Task to carry out: Read the data below line by line and copy each one with "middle" in it.

Records from a collection
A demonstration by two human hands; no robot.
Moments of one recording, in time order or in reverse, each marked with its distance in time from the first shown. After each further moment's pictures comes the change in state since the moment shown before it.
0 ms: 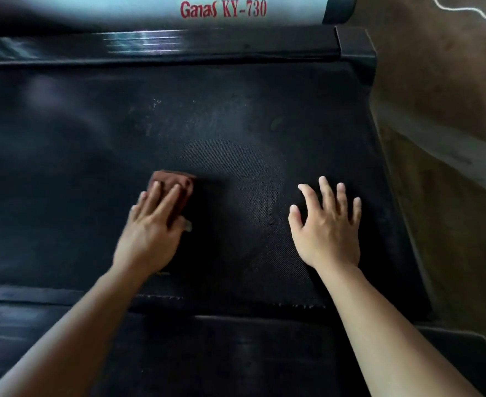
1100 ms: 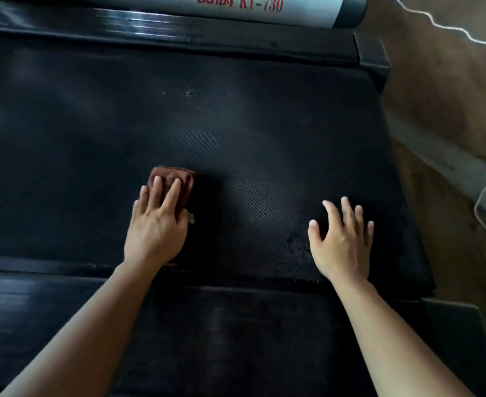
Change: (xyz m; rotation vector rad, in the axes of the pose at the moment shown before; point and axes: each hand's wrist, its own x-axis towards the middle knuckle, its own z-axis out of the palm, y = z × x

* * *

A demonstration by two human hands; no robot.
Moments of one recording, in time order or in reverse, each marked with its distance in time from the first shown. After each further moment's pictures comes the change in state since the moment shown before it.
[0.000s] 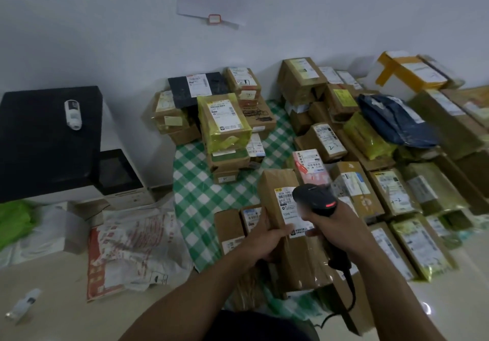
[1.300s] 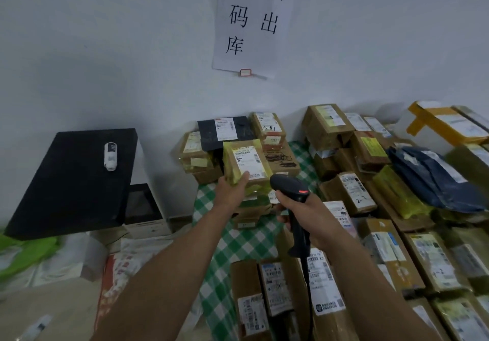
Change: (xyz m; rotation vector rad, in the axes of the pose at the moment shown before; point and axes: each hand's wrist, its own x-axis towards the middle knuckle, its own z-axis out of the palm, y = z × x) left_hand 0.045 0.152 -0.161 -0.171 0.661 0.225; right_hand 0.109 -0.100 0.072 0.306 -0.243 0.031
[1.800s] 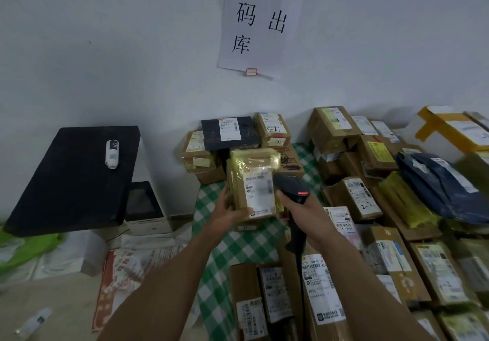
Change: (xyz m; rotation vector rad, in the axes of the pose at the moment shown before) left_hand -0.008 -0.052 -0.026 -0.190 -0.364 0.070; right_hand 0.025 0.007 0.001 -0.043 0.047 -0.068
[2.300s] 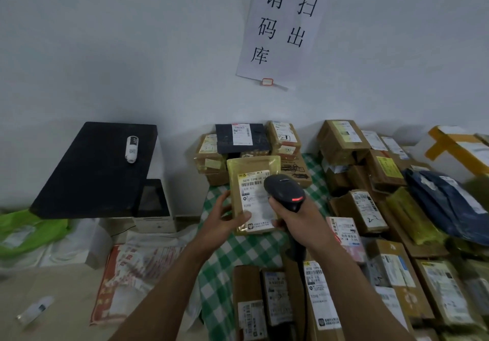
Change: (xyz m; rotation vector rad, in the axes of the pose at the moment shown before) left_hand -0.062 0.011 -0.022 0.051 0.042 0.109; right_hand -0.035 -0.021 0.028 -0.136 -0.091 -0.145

Problem solution:
Change: (xyz m; rotation vector rad, in the axes of the pose at the moment shown before; point and axes: each hand's wrist, its own x-axis towards the middle knuckle, its own z-axis out of the palm, y = z × x
Change: (xyz m; rotation vector rad, in the axes of the pose at the moment shown before; point and axes: each hand's wrist, its own x-axis towards the middle knuckle, its own z-axis out of the palm, y = z × x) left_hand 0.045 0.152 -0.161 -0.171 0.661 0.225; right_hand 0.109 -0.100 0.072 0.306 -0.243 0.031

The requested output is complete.